Databricks Certified Associate Developer for Apache Spark — Question 193
A data engineer is implementing a streaming pipeline with watermarking to handle late-arriving records. The engineer has written the following code:
inputStream
.withWatermark ("event_time", "10 minutes")
.groupBy (window ("event_time", "15 minutes"))
.count ()
What happens to data that arrives after the watermark threshold?
Answer options
- A. Records that arrive later than the watermark threshold (10 minutes) will automatically be included in the aggregation if they fall within the 15-minute window.
- B. Any data arriving more than 10 minutes after the watermark threshold will be ignored and not included in the aggregation.
- C. Data arriving more than 10 minutes after the latest watermark will still be included in the aggregation but will be placed into the next window.

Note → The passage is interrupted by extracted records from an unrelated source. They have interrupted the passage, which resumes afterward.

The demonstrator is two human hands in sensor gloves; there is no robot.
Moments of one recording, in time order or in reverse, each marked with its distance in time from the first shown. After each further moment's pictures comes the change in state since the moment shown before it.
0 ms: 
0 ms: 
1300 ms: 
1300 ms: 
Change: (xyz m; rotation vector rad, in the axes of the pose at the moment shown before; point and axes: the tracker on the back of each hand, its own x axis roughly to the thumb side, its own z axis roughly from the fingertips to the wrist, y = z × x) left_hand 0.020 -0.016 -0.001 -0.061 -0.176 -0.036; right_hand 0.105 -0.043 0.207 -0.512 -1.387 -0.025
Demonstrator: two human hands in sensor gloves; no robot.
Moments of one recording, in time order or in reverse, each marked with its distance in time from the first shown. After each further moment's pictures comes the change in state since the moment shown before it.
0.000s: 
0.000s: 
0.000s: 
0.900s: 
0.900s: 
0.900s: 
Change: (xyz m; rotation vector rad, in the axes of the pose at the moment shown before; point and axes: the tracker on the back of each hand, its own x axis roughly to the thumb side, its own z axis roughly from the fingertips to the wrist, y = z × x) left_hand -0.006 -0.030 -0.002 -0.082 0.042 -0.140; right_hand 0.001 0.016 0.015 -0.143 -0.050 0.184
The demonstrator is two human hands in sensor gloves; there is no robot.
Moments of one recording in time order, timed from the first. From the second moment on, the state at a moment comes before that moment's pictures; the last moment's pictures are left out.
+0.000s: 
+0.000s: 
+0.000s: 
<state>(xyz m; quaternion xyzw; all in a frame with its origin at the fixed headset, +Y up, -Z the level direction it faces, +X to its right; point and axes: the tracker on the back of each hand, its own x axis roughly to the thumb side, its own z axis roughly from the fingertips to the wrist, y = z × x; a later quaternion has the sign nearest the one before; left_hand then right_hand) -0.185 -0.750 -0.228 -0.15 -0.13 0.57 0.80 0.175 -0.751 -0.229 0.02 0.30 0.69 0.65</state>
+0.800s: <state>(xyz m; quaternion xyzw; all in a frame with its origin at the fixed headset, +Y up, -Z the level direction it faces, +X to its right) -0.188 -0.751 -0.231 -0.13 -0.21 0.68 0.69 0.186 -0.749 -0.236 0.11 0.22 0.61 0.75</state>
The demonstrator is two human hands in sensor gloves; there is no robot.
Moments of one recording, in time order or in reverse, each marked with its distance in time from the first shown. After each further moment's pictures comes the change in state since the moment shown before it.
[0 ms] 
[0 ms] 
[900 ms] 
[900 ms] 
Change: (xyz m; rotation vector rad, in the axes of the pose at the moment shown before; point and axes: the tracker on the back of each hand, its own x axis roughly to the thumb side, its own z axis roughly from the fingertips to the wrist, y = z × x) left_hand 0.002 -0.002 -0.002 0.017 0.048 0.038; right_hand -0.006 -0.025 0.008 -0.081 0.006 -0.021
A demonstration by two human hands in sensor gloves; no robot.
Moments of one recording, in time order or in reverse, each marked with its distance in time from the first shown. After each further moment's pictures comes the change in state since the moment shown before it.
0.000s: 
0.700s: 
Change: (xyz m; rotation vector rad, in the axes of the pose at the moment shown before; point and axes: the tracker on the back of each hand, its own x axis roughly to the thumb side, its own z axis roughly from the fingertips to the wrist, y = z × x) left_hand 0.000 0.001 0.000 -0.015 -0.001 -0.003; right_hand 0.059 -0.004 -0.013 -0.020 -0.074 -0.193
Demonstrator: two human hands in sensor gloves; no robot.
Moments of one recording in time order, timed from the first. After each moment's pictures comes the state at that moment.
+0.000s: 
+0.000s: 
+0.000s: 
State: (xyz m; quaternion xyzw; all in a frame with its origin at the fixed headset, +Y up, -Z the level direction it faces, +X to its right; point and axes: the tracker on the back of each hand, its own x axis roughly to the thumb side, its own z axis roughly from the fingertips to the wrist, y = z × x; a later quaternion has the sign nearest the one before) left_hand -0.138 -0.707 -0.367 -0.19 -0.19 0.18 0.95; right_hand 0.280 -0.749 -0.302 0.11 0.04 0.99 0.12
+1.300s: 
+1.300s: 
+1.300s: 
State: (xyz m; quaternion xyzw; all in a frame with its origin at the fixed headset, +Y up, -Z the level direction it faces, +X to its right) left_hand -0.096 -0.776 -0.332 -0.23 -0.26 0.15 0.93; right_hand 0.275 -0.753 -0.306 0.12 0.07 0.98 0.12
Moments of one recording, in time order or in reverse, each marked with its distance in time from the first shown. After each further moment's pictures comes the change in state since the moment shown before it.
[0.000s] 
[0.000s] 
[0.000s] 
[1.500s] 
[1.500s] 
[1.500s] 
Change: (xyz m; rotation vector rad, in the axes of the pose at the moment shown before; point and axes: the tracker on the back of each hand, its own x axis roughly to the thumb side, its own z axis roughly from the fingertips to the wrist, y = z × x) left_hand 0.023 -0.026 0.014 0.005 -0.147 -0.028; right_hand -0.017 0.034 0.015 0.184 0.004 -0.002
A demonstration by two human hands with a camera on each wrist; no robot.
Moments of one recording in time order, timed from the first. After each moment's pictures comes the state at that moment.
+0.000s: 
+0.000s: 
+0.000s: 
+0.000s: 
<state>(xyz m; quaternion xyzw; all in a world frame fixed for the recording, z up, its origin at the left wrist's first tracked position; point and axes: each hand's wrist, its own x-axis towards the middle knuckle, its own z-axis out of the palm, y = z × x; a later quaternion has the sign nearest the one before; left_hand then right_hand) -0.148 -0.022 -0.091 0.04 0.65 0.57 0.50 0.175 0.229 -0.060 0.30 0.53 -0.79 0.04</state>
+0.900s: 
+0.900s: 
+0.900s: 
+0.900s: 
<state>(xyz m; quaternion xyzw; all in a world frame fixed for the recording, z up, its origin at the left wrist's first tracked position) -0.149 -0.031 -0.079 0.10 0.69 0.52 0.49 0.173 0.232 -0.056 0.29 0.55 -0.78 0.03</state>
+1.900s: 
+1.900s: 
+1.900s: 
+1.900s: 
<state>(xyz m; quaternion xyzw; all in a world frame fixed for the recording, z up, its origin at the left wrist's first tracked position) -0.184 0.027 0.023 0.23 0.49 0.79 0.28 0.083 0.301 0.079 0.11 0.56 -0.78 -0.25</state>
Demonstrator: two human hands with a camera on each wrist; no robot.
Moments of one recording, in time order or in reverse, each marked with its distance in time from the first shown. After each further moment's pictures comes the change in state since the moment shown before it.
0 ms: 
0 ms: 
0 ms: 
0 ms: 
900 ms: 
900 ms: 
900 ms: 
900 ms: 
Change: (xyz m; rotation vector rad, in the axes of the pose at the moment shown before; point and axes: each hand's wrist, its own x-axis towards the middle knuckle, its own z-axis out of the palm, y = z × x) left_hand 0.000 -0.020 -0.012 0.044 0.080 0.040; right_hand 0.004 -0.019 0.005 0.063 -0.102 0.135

- D. The watermark ensures that late data arriving within 10 minutes of the latest event_time will be processed and included in the windowed aggregation.
Correct answer: B
Explanation
The correct answer is B because records that arrive more than 10 minutes after the watermark threshold are considered late and are dropped from the aggregation. Option A is incorrect as it suggests late records are included, which contradicts the watermark's purpose. Option C is also wrong because late data does not shift to the next window; it's ignored altogether. Option D misrepresents the behavior of the watermark, which does not process data arriving later than the threshold.